I only raised the question of the multithreaded library in case it's doing a lot of extra work to ensure thread safety and causing reduced performance in single-threaded applications as a result.
I realize that there is not much to work with without example code, but I cannot share the production code and have not yet managed to produce a minimum example.
Here are the "Callees" from VTune for the problem routine (redacted name beginning with "c") compiled with oneapi 2022 (ifort). All the redacted names are in our production code.
This routine took 21.7 seconds (26.1%) of the total CPU time of 83.1 seconds. Most of that time is spent in for_alloc_assign_v2, for_alloc_copy and for_alloc_all_nocheck rather than in the application code.
For comparison, the equivalent result from version 16 is
In this case the "c" routine takes 3.9 seconds (6.7%) of the total CPU time of 58.33s
Finally this is the result with gfortran 11.2
Here the "c" routine takes 5.5 seconds (7.9%) of the total CPU time of 69.3 seconds.
One of the changes to the preferences made between the older Intel Fortran versions and the newer version(s) is the newer version(s) default to -realloc_lhs whereas the older versions did not (or even did not have the ability to realloc the lhs)

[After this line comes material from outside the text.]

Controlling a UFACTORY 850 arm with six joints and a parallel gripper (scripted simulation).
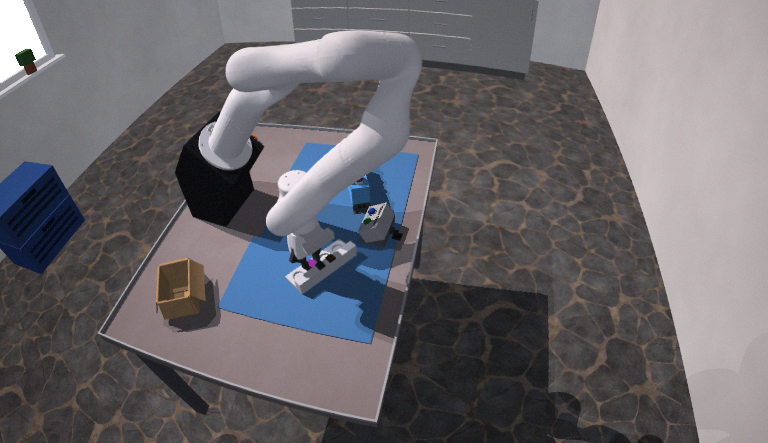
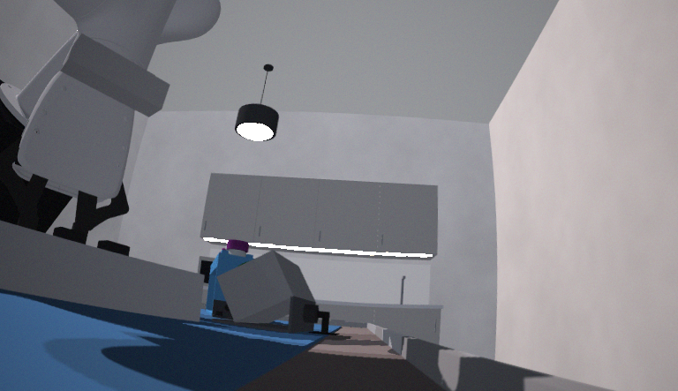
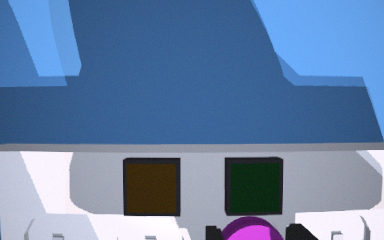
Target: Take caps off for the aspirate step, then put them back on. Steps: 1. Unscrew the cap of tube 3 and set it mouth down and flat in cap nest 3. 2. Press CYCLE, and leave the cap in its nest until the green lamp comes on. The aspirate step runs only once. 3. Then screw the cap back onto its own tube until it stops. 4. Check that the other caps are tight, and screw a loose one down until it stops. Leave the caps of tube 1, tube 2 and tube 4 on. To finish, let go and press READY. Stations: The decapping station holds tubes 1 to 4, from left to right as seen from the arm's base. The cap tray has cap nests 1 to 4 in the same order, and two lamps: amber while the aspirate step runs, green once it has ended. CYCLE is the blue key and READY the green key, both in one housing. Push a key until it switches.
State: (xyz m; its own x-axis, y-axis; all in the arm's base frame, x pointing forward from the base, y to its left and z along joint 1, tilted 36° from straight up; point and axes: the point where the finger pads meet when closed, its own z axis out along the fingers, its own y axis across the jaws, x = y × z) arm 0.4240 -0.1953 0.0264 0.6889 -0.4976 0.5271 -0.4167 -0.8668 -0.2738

In some (to many) cases one may argue the reallocation was unnecessary. There are options to modify this behavior:
/assume:<keyword> specify assumptions made by the optimizer and code generator keywords: ..., ..., [no]realloc_lhs, ..., ... /standard-semantics explicitly sets assume keywords to conform to the semantics of the Fortran standard. May result in performance loss. assume keywords set by /standard-semantics: ..., realloc_lhs, ... /[no]standard-realloc-lhs explicitly sets assume keyword realloc_lhs to conform to the standard, or to override the default. Sets /assume:[no]realloc_lhs
I assume that the bulk of your code was written prior to this change you might experiment with adding option
*** note, should you have a few newer pieces of code that rely on this, then you can omit this option for that/those source files.
And, if you have a source with a blend of usages you can elide unnecessary reallocations by changing:
array = ...
array(:) = ...
Thanks for the suggestion @jimdempseyatthecove but I’ve already considered the possibility that this might have been caused by that change.

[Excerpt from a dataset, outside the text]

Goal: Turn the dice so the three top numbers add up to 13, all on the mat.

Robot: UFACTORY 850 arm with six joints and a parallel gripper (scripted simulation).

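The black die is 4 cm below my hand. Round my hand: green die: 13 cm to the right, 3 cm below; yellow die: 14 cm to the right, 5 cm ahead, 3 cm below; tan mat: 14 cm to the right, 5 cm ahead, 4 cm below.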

I tried using -norealloc_lhs in version 2022 and that did not help. I also tried using -realloc_lhs in version 16 and didn’t see the performance degradation is see in 2022.

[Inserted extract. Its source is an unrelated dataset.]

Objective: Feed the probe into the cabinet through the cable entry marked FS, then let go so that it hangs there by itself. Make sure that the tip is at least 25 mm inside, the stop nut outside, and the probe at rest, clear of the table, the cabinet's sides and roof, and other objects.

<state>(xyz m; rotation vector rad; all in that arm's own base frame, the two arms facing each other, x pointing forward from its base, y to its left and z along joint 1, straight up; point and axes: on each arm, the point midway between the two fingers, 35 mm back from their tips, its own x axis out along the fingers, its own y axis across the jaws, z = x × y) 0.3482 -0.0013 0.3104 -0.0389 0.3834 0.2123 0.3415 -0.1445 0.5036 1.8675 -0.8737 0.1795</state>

Memory tracing in the NAG Fortran compiler shows that the offending routine does have deallocates and allocates on some pointer assignments. These assignments are to quite complicated chains of derived types with allocatable components, some of which are pointers to other derived types. This complexity is why I’m having difficulty in reproducing the problem in a simple, example, and may also be related to the performance problem itself. But ifort version 16 and gfortran version 11.2 seem to manage well.
Good tip on explicitly adding (:) to avoid unnecessary reallocations though.
As the doctor writes, "(:)" can hurt too and badly, proceed with caution.
>>These assignments are to quite complicated chains of derived types with allocatable components, some of which are pointers to other derived types. This complexity is why I’m having difficulty in reproducing the problem in a simple, example, and may also be related to the performance problem itself. But ifort version 16 and gfortran version 11.2 seem to manage well.
Have you considered compiling the "adverse" procedure(s) using the older or other compiler into a static library (provide it produces bug-free results)?
I suspect there is an excessive number of temporary UDT's created for member allocatable objects then either alloc&copied&freed or alloc&movealloc. The listed for_... routines seem to indicate this.
Could you expand, expand, ... for_alloc_assign_v2 to narrow the issue further?
This may lead into functions without debug information, which is OK
Getting the names may be insightful as to if/where a mutex might be located or if this is mostly memory reference overhead.
Note, the very high functions can be opened in a Disassembly window for further inspection.